Walking in winter, some people may notice signs about falling snow. In fact, every year, there are cases where people get sent to the hospital due to falling snow or icicles from the roofs of buildings. Due to the change in temperature from sun sun during the day, some of the snow melts and drips down the form icicles as the temperature dips below freezing at night. There really is a chance of icicles falling from above, like a game! With that in mind, it is recommended that when walking outside, to keep a certain distance from the outside walls of a building. While the ground is slippery and you may be tempted to look at your feet, be sure to look up every once in a while for lurking danger~
You’re walking on thin ice, really!
In addition to falling snow and icicles, slipping and falling is another common accident here in Hokkaido. As such, there are often boxes on the side of the road for with sandbags for pedestrians. The sandbags are usually placed at the corners of the intersection and are free to used. The sand, which is closer to grit, is sprinkled on the icy roads to increase traction and the leftover plastic bags can be placed back in the box for recycling. At large intersections, sometimes you can spot the sand squad shovelling the grit on the road to prevent traffic accidents from slipping vehicles. Even prospective students of Hokkaido University receive mini sandbags to prevent them from slipping on the way to the testing facility, but to also not “slip” out of the school they’re applying to.
Live the mole life and make use of subway and walkway
Sapporo is the most populated city and Hokkaido, and this city has one trick up its sleeve to deal with the snow: the underground network! In addition to the subway, Sapporo features many underground walkways, including the longest underground walkway in Japan, stretching nearly 2 kms from Sapporo station, passing through Odori, and ending at Susukino. In addition, there are plenty of branches from the main walkway that directly connect to various office buildings and department stores. Even if there’s a blizzard above ground, Sapporo residents can get around in safety and enjoy shopping and other entertainments in the warm underground.

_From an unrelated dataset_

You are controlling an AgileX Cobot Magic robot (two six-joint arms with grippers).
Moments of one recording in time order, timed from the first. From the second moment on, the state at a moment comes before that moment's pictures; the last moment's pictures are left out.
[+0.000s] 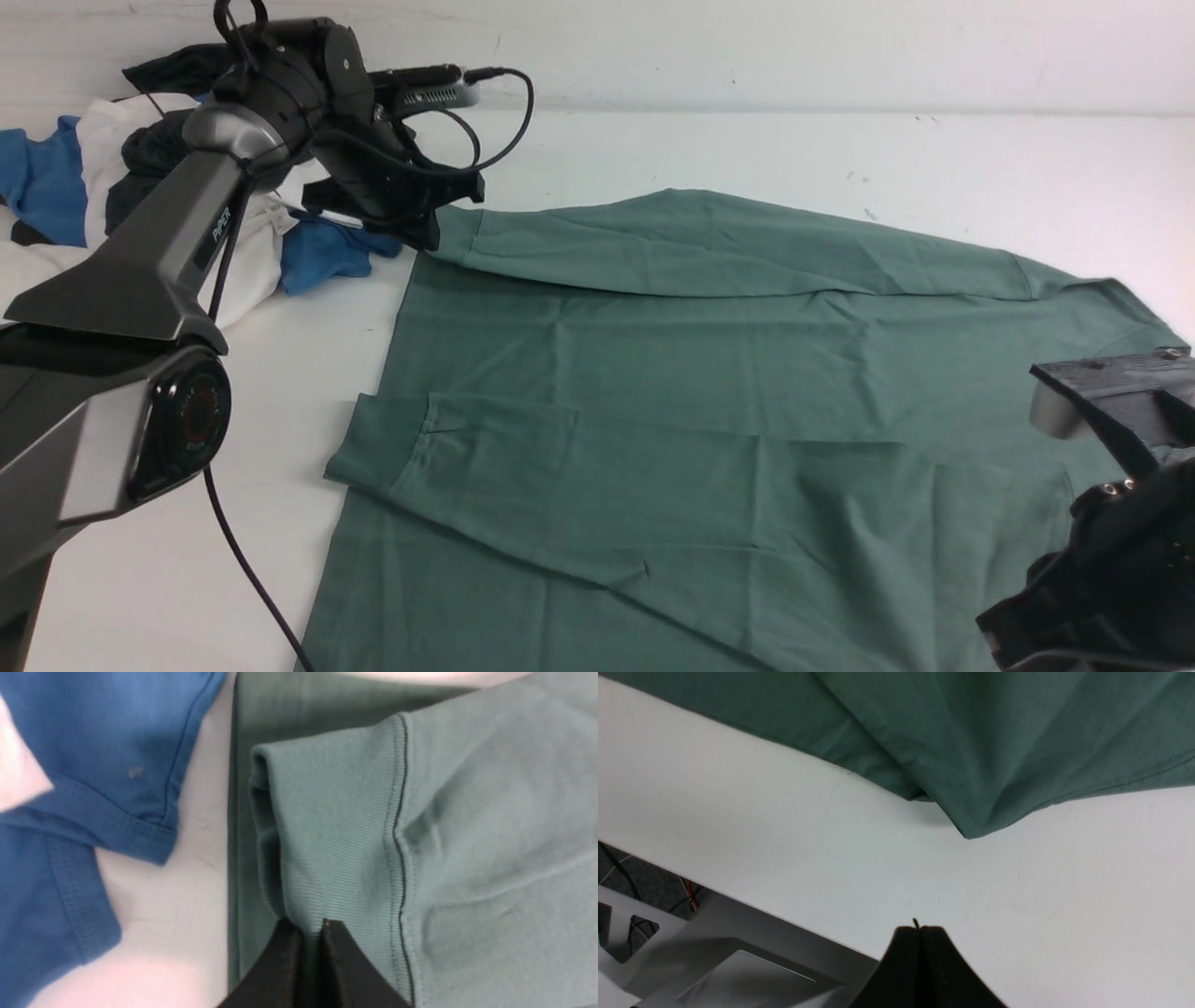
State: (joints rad) right arm 0.42 1.19 -0.88 0.24 1.23 0.02; left arm -0.13 2.61 -2.62 -0.16 1.17 -0.09
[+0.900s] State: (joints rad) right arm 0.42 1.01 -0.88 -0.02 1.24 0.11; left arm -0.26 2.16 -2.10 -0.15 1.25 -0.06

Leave the stroller and pick up a sled!
An all too familiar situation for those who have travelled in snowy regions, the dilemma of dragging around a heavy suitcase on snowy roads while walking! Not only suitcases, another wheeled object that you definitely won’t see in the winter of Hokkaido are baby strollers. Instead, what you’ll encounter all over town are toddlers and children being pulled in sleds by their parents. How adorable! I wish someone would pull me along as well…According to some locals, sometimes it’s common to not only replace baby carriages, but also pushcarts, for transporting heavy cargo. While the sled may seem like a fun pastime for kids, it plays an integral role for the daily lives of people in Hokkaido.
Next time you’re in Hokkaido, you’ll be a little more used to the everyday life in winter, and maybe you’ll be able to help some along the way! Even if all the tips don’t apply to you, I hope you learned all more about the interesting ways people utilize to cope with winter. Share some of these tips with your friends so you can focusing on enjoying your trip in Hokkaido!